How to accept human wisdom and reject human bias: guardrails for human overrides
You can now offer this current cycle optimal forecast as a starting point to humans for enrichment in the current cycle. However, now you have the human intelligence from last cycle already baked in (unlike a traditional statistical forecast baseline, which does not), and now overrides can be limited to where new information has been gathered since the last cycle. Humans are free to override the optimal forecast baseline, but then we track override value add (error reduction in such human forecast, compared to optimal forecast baseline). Decision support is provided in terms of recommended override direction and ranges based on their track record of making value-added overrides. You now have the option of automatically flagging overrides which are in the other direction than recommended, or the ones which exceed override bands recommended.
This approach reduces frivolous overrides, incorrect overrides, and allows the optimal blending model to self-learn and correct, as human overrides are one of the demand drivers. This lean forecasting approach retains all the goodness of human input while limiting the damage from human bias (value-destroying overrides, e.g., inflating forecast to bridge the gap from sales quota or annual operating plan). It also enables understanding of forecast performance across stakeholder groups (Forecast Value Added trends by lag).
Mirror Mirror on the Wall: how to internally benchmark Human and Machine Performance with respect to Forecastability (great/good/bad/ugly)
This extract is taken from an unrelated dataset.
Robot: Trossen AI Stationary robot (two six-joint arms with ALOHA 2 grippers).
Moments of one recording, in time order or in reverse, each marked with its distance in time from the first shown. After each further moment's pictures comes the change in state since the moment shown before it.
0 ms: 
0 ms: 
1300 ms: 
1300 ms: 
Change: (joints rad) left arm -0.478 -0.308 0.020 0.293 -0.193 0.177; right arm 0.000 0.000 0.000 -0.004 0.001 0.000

Such a system should also establish internal benchmarks in terms of Forecastability Bands (lowest error possible vs. highest error acceptable) and visualize relative performance of any human or machine forecast (Forecast Value Added or Relative Absolute Error) at any lag vs. such forecastability bands.
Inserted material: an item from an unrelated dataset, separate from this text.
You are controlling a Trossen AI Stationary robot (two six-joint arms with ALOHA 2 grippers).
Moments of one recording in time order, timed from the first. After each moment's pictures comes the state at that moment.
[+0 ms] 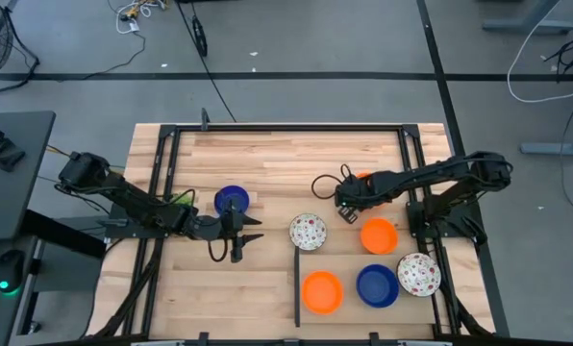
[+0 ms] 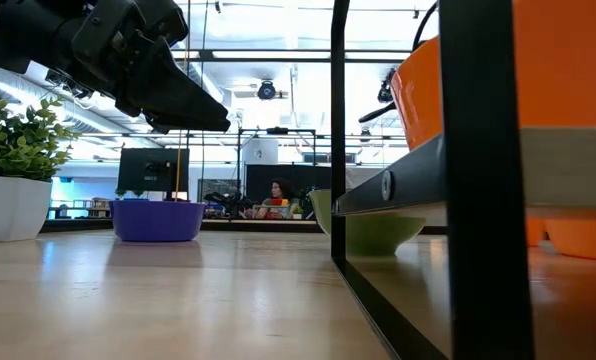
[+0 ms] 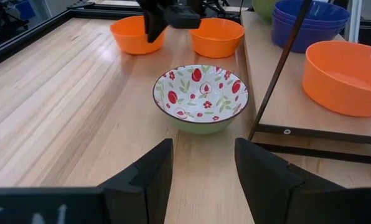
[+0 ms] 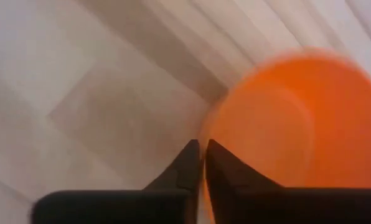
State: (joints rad) left arm -0.36 1.34 0.45 0.50 -0.47 -0.23; right arm -0.04 1.48 0.79 -0.82 0.29 0.72
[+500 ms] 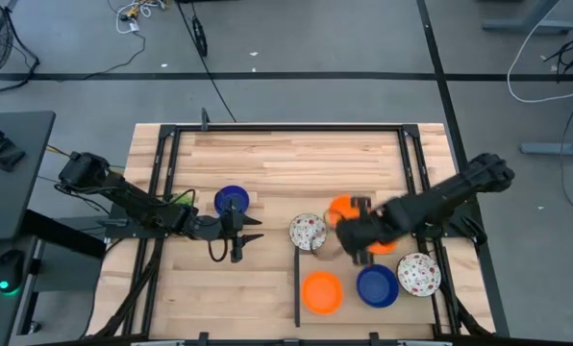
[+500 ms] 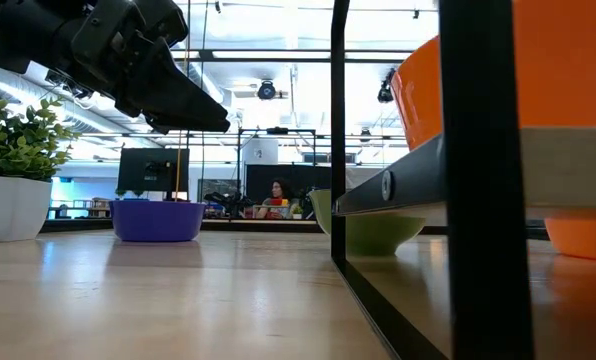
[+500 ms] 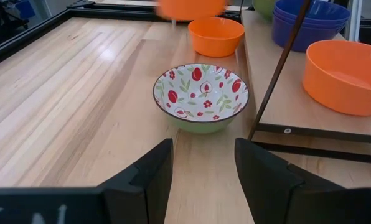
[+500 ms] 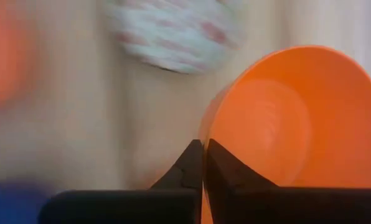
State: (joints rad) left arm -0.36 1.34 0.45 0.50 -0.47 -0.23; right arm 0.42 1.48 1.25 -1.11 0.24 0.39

Forecast Value Added, Forecastability Bands, and Revenue/Margin based segmentation combined are the best way of understanding performance, setting validated targets for accuracy improvement, and focus planner effort where we have the right balance between economic value and accuracy improvement headroom.
We have tested the predictive power of vyan.ai engine's ensemble forecasting approach on large sized data sets and seen significant value through the predictive power from the ability to identify complex relationships across a large number of variables and forecasts. We have found that optimizing the ensemble model on an n-period moving average error / bias as opposed to period specific error / bias delivers a stable self-correcting high performance model, producing much better forecasts than any of the underlying human or machine forecasts.
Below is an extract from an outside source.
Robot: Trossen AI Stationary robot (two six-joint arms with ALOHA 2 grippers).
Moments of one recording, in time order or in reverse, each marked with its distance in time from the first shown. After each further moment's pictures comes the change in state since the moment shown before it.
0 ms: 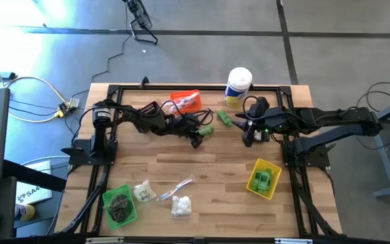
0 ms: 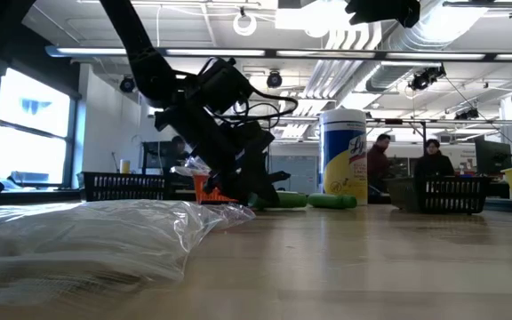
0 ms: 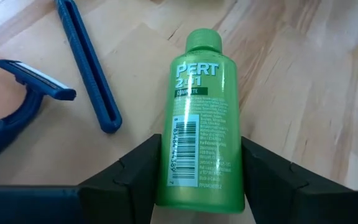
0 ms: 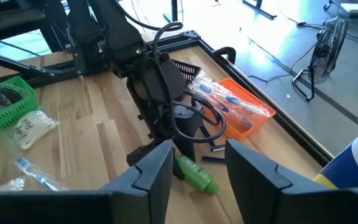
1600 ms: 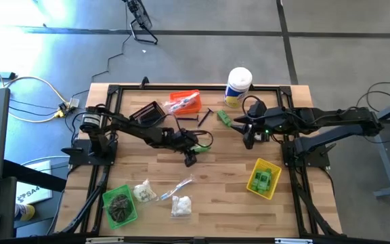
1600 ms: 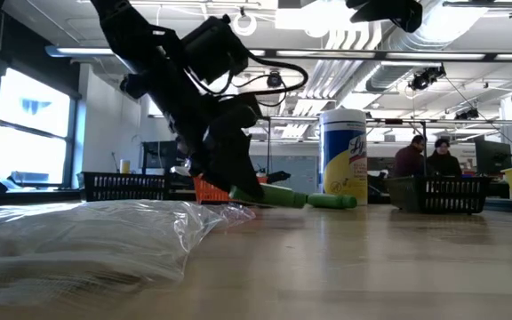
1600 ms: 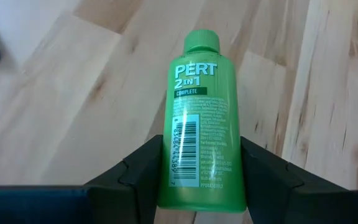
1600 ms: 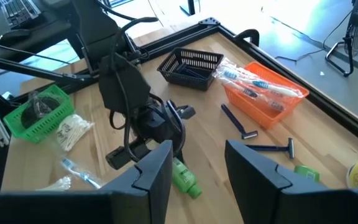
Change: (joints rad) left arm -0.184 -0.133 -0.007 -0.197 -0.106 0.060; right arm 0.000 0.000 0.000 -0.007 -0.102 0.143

What's the hard benefit of Optimally Blending Human and Machine Intelligence
Now you can autonomously predict shifting demand patterns at scale, provide override guidance to your demand planners, and significantly reduce effort and error as you move to n AI-powered lean forecasting process. Vyan.ai delivers all this goodness as it enhances process efficiency and forecast quality, reduces hard costs of forecast error (inventory carrying costs, excess inventory liquidation costs, production / transportation expediting costs) while increasing revenue, margin, and market share (reduce lost sales, increase customer service levels and trust). There is significant ROI and improved stakeholder satisfaction on the table: 10-30% forecast error reduction and 3-10% reduction in cost of goods sold related to poor forecasting.